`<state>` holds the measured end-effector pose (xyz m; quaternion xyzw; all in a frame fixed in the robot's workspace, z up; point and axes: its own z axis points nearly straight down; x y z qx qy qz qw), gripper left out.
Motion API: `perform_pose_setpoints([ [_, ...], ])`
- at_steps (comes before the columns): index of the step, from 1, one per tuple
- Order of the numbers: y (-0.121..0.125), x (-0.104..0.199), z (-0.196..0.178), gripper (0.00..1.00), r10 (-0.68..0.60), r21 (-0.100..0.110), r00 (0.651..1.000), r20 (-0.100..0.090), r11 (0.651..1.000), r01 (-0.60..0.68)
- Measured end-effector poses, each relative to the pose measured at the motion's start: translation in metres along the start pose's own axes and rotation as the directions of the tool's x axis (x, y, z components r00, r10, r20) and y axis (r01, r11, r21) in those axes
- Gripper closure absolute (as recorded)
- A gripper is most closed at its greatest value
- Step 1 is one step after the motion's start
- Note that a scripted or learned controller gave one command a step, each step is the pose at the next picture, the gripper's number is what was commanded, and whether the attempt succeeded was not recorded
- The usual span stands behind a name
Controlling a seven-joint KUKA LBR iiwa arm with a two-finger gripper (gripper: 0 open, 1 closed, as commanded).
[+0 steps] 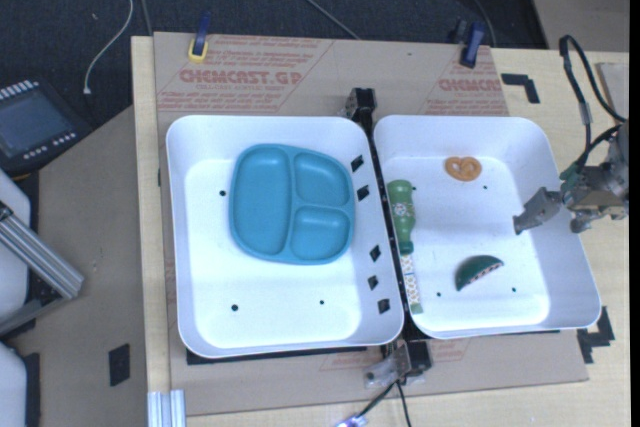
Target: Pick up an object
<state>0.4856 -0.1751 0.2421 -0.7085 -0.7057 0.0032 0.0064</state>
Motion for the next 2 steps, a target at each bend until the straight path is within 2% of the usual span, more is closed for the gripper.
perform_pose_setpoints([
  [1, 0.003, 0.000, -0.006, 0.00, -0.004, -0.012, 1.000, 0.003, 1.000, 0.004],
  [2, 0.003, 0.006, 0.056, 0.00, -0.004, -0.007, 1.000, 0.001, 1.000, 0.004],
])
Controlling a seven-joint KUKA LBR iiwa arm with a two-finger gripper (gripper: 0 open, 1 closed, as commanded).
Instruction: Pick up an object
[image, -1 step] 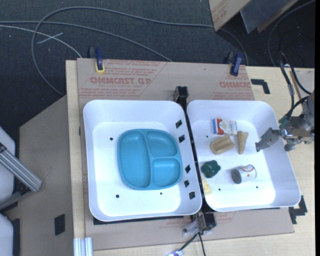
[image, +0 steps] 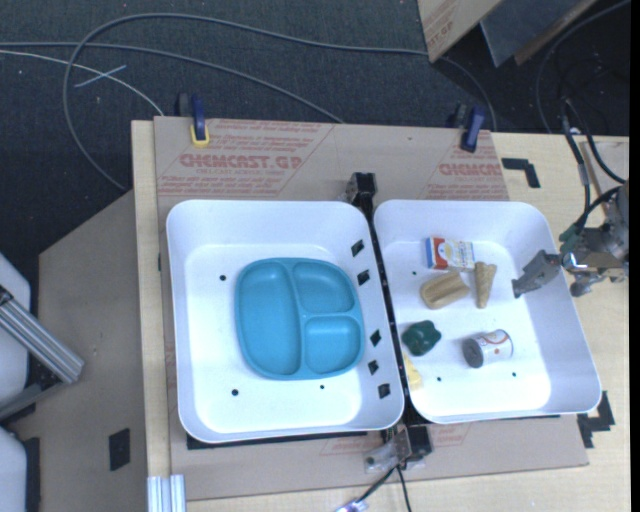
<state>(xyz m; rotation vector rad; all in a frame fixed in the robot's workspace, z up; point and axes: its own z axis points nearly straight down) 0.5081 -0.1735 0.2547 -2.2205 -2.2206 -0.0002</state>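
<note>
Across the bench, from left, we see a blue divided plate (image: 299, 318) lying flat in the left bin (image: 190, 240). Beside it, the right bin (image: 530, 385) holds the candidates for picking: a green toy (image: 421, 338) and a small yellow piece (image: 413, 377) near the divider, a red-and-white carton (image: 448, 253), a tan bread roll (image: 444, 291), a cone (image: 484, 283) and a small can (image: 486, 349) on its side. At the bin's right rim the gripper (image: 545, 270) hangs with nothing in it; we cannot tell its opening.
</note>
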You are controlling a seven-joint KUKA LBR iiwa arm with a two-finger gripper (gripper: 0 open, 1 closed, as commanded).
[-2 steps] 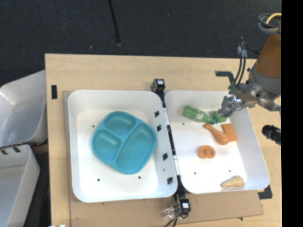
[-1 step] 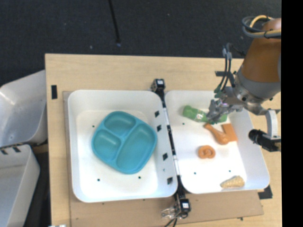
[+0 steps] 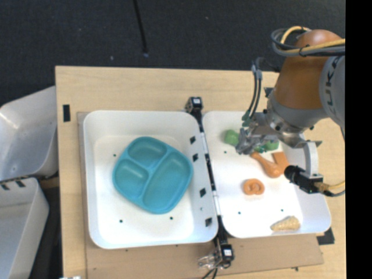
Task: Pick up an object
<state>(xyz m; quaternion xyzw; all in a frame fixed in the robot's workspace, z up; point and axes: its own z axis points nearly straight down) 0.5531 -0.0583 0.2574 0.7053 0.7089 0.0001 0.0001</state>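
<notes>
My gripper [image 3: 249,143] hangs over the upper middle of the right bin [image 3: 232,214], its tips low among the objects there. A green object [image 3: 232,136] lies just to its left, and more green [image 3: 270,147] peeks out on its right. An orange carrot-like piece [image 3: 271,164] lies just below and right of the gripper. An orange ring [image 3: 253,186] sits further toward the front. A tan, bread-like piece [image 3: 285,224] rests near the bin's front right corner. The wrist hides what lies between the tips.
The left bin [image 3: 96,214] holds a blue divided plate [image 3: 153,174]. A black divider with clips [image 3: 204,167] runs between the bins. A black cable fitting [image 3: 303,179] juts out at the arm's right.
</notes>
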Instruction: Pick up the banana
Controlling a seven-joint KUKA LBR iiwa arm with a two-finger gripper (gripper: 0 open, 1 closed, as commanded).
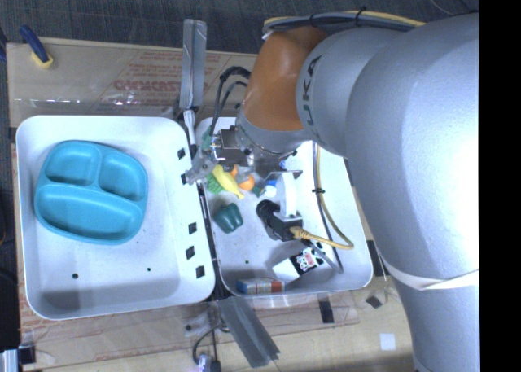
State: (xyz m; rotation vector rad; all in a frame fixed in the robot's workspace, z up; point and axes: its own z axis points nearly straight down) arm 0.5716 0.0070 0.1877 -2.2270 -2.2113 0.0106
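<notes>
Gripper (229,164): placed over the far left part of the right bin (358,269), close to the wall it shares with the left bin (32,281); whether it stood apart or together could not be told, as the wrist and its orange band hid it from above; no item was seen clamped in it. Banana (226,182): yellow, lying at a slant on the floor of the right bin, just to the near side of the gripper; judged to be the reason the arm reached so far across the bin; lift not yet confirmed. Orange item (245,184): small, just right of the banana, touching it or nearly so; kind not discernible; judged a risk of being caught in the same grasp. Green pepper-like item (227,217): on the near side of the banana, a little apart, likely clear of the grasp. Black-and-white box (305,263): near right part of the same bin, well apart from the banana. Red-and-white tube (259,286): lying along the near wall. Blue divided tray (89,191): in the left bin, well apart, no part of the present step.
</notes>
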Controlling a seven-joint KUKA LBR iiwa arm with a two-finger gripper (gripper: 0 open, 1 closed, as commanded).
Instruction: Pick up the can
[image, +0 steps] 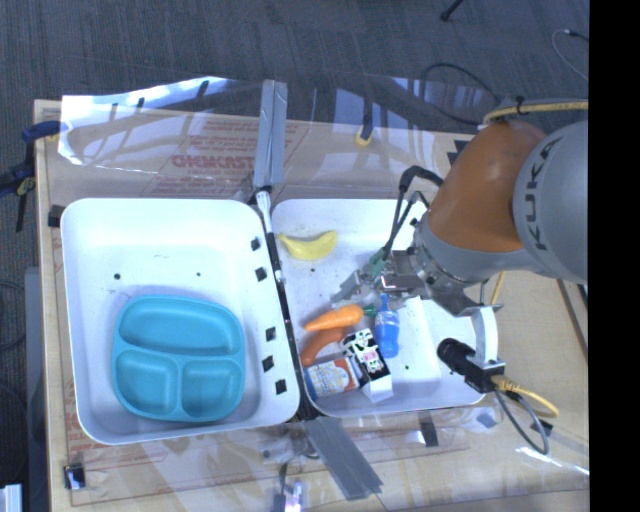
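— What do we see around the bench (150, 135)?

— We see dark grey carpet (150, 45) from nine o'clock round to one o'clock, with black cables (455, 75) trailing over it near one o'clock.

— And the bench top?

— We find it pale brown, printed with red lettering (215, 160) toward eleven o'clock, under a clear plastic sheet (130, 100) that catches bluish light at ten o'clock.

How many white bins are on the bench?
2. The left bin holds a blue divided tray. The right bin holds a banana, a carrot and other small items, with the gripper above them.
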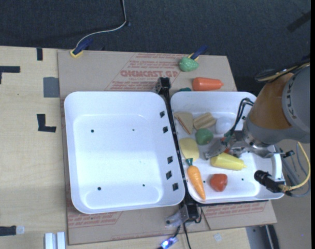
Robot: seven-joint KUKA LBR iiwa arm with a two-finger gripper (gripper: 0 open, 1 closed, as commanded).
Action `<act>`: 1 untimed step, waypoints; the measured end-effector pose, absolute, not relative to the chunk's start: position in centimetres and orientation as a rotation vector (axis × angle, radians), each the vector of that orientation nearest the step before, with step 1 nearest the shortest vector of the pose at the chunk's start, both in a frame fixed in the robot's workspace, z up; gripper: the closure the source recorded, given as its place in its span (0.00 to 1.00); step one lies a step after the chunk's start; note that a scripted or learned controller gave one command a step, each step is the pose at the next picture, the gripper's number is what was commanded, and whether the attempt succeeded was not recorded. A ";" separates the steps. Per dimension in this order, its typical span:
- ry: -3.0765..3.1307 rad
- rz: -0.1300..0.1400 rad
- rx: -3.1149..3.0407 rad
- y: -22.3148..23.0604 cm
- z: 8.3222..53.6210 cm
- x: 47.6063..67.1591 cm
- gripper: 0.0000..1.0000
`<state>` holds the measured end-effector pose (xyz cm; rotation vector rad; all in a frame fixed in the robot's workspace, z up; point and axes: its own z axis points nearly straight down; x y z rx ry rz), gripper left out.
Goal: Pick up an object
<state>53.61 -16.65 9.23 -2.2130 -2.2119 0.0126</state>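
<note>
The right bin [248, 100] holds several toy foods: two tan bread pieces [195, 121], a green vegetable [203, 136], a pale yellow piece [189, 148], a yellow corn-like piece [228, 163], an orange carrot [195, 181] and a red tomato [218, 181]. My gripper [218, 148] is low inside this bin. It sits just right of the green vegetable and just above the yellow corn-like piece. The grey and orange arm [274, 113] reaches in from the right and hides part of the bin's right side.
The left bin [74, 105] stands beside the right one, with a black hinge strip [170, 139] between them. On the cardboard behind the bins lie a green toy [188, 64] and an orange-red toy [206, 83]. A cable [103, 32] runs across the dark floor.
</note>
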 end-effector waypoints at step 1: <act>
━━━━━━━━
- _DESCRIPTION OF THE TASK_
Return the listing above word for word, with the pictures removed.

- _OUTPUT FOR THIS TASK_
`<state>` holds the measured end-effector pose (xyz m; quaternion xyzw; all in a frame fixed in the robot's workspace, z up; point and axes: its own z axis points nearly straight down; x y z qx qy qz qw), gripper left out.
Motion API: `perform_pose_setpoints([ [_, ...], ])`
- at_steps (comes before the columns): index of the step, from 1, one per tuple
- Order of the numbers: y (-0.121..0.125), x (-0.104..0.199), z (-0.196..0.178), gripper (0.00..1.00), r10 (-0.68..0.60), r21 (-0.100..0.110), r00 (0.651..1.000), r20 (-0.100..0.090), r11 (0.651..1.000), r01 (-0.60..0.68)
- Measured end-effector poses, each relative to the pose measured at the motion's start: translation in metres along the start pose's own axes and rotation as the directions of the tool's x axis (x, y, z components r00, r10, r20) and y axis (r01, r11, r21) in those axes
- Gripper closure absolute (as recorded)
- A gripper is most closed at its greatest value
- Step 1 is one step after the motion's start
- Note that a scripted or learned controller gave one command a step, each step is the pose at the next picture, the gripper's number is what was commanded, and whether the attempt succeeded was not recorded
- The usual span stands behind a name
Controlling a seven-joint KUKA LBR iiwa arm with a two-finger gripper (gripper: 0 open, 1 closed, as commanded).
[+0 steps] 
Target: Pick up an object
<state>0.4856 -0.1751 0.2421 -0.7085 -0.7057 0.0032 0.0064</state>
Motion for the next 2 steps, a target at each bend until the straight path is within 2% of the usual span, more is closed for the gripper.
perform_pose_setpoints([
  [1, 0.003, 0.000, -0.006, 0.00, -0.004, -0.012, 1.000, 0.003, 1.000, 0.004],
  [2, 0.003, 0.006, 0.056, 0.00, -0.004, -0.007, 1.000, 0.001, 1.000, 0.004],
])
Controlling a seven-joint KUKA LBR iiwa arm with a two-finger gripper (gripper: 0 open, 1 closed, as commanded).
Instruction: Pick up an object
[image, -1 step] 
[image, +0 steps] 
<state>(xyz m; rotation vector rad; all in a frame fixed in the robot's workspace, z up; point and axes: its own z axis points nearly straight down) 0.5081 -0.1735 0.2547 -2.2205 -2.2206 -0.0002</state>
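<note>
Across the bench, from left, we see a blue divided plate (image: 299, 318) lying flat in the left bin (image: 190, 240). Beside it, the right bin (image: 530, 385) holds the candidates for picking: a green toy (image: 421, 338) and a small yellow piece (image: 413, 377) near the divider, a red-and-white carton (image: 448, 253), a tan bread roll (image: 444, 291), a cone (image: 484, 283) and a small can (image: 486, 349) on its side. At the bin's right rim the gripper (image: 545, 270) hangs with nothing in it; we cannot tell its opening.
</note>
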You are controlling a seven-joint KUKA LBR iiwa arm with a two-finger gripper (gripper: 0 open, 1 closed, as commanded).
[-2 steps] 
[-1 step] 
[+0 steps] 
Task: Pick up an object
<state>(xyz m; quaternion xyzw; all in a frame fixed in the robot's workspace, z up; point and axes: its own z axis points nearly straight down) 0.5531 -0.0583 0.2574 0.7053 0.7089 0.0001 0.0001</state>
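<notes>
My gripper [image 3: 249,143] hangs over the upper middle of the right bin [image 3: 232,214], its tips low among the objects there. A green object [image 3: 232,136] lies just to its left, and more green [image 3: 270,147] peeks out on its right. An orange carrot-like piece [image 3: 271,164] lies just below and right of the gripper. An orange ring [image 3: 253,186] sits further toward the front. A tan, bread-like piece [image 3: 285,224] rests near the bin's front right corner. The wrist hides what lies between the tips.
The left bin [image 3: 96,214] holds a blue divided plate [image 3: 153,174]. A black divider with clips [image 3: 204,167] runs between the bins. A black cable fitting [image 3: 303,179] juts out at the arm's right.
</notes>
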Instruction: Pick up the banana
Controlling a seven-joint KUKA LBR iiwa arm with a two-finger gripper (gripper: 0 open, 1 closed, as commanded).
State: (xyz m; rotation vector rad; all in a frame fixed in the robot's workspace, z up; point and axes: its own z axis points nearly straight down) arm 0.5716 0.0070 0.1877 -2.2270 -2.2113 0.0106
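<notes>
Gripper (229,164): placed over the far left part of the right bin (358,269), close to the wall it shares with the left bin (32,281); whether it stood apart or together could not be told, as the wrist and its orange band hid it from above; no item was seen clamped in it. Banana (226,182): yellow, lying at a slant on the floor of the right bin, just to the near side of the gripper; judged to be the reason the arm reached so far across the bin; lift not yet confirmed. Orange item (245,184): small, just right of the banana, touching it or nearly so; kind not discernible; judged a risk of being caught in the same grasp. Green pepper-like item (227,217): on the near side of the banana, a little apart, likely clear of the grasp. Black-and-white box (305,263): near right part of the same bin, well apart from the banana. Red-and-white tube (259,286): lying along the near wall. Blue divided tray (89,191): in the left bin, well apart, no part of the present step.
</notes>
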Controlling a seven-joint KUKA LBR iiwa arm with a two-finger gripper (gripper: 0 open, 1 closed, as commanded).
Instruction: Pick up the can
[image, +0 steps] 
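— What do we see around the bench (150, 135)?

— We see dark grey carpet (150, 45) from nine o'clock round to one o'clock, with black cables (455, 75) trailing over it near one o'clock.

— And the bench top?

— We find it pale brown, printed with red lettering (215, 160) toward eleven o'clock, under a clear plastic sheet (130, 100) that catches bluish light at ten o'clock.

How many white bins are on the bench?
2. The left bin holds a blue divided tray. The right bin holds a banana, a carrot and other small items, with the gripper above them.
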Robot: seven-joint KUKA LBR iiwa arm with a two-finger gripper (gripper: 0 open, 1 closed, as commanded).
Action `<act>`: 1 untimed step, waypoints; the measured end-effector pose, absolute, not relative to the chunk's start: position in centimetres and orientation as a rotation vector (axis × angle, radians), each the vector of that orientation nearest the step before, with step 1 nearest the shortest vector of the pose at the chunk's start, both in a frame fixed in the robot's workspace, z up; gripper: the closure the source recorded, given as its place in its span (0.00 to 1.00); step one lies a step after the chunk's start; note that a scripted or learned controller gave one command a step, each step is the pose at the next picture, the gripper's number is what was commanded, and whether the attempt succeeded was not recorded. A ";" separates the steps. Per dimension in this order, its typical span:
- ry: -3.0765..3.1307 rad
- rz: -0.1300..0.1400 rad
- rx: -3.1149..3.0407 rad
- y: -22.3148..23.0604 cm
- z: 8.3222..53.6210 cm
- x: 47.6063..67.1591 cm
- gripper: 0.0000..1.0000
`<state>` holds the measured end-effector pose (xyz cm; rotation vector rad; all in a frame fixed in the robot's workspace, z up; point and axes: its own z axis points nearly straight down; x y z rx ry rz), gripper left out.
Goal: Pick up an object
<state>53.61 -16.65 9.23 -2.2130 -2.2119 0.0126</state>
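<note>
The right bin [248, 100] holds several toy foods: two tan bread pieces [195, 121], a green vegetable [203, 136], a pale yellow piece [189, 148], a yellow corn-like piece [228, 163], an orange carrot [195, 181] and a red tomato [218, 181]. My gripper [218, 148] is low inside this bin. It sits just right of the green vegetable and just above the yellow corn-like piece. The grey and orange arm [274, 113] reaches in from the right and hides part of the bin's right side.
The left bin [74, 105] stands beside the right one, with a black hinge strip [170, 139] between them. On the cardboard behind the bins lie a green toy [188, 64] and an orange-red toy [206, 83]. A cable [103, 32] runs across the dark floor.
</note>
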 end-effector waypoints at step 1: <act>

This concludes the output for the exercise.